◆ YOUR TASK
Filter on the word "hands": copy each matching line from the listing below.
—————
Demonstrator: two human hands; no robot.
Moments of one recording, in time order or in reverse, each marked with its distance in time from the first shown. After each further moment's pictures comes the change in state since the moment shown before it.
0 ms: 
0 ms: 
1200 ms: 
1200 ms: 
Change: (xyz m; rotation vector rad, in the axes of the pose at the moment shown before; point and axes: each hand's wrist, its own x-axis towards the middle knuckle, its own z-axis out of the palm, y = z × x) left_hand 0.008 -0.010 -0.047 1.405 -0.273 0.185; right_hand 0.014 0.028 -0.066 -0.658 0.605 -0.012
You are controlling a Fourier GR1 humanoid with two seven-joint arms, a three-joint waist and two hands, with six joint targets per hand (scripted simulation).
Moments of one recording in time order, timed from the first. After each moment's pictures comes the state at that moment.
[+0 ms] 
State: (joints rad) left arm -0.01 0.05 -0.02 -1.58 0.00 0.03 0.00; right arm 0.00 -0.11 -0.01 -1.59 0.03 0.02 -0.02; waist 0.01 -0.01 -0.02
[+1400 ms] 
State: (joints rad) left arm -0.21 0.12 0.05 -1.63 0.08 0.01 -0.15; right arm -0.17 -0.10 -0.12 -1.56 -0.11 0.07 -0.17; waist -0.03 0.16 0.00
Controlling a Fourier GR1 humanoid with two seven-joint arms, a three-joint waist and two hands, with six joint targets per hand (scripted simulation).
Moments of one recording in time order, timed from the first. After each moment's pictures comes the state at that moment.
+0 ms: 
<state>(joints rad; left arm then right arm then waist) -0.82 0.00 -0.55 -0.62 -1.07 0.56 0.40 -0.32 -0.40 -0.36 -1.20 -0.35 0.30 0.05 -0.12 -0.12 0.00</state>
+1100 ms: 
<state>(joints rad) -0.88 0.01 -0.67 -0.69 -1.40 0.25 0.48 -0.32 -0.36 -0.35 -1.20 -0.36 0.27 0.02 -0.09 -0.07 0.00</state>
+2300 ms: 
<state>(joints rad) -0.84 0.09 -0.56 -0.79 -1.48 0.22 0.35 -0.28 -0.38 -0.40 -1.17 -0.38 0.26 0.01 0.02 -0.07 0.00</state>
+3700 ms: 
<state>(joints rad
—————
◆ YOUR SOLUTION
Demonstrator: two human hands; no robot.
You are controlling a Fourier GR1 humanoid with two seven-joint arms, a three-joint waist and two hands, with six joint targets per hand (scripted simulation).
Controlling a Fourier GR1 humanoid with two seven-joint arms, a three-joint waist and two hands, with six joint targets per hand (scripted simulation).

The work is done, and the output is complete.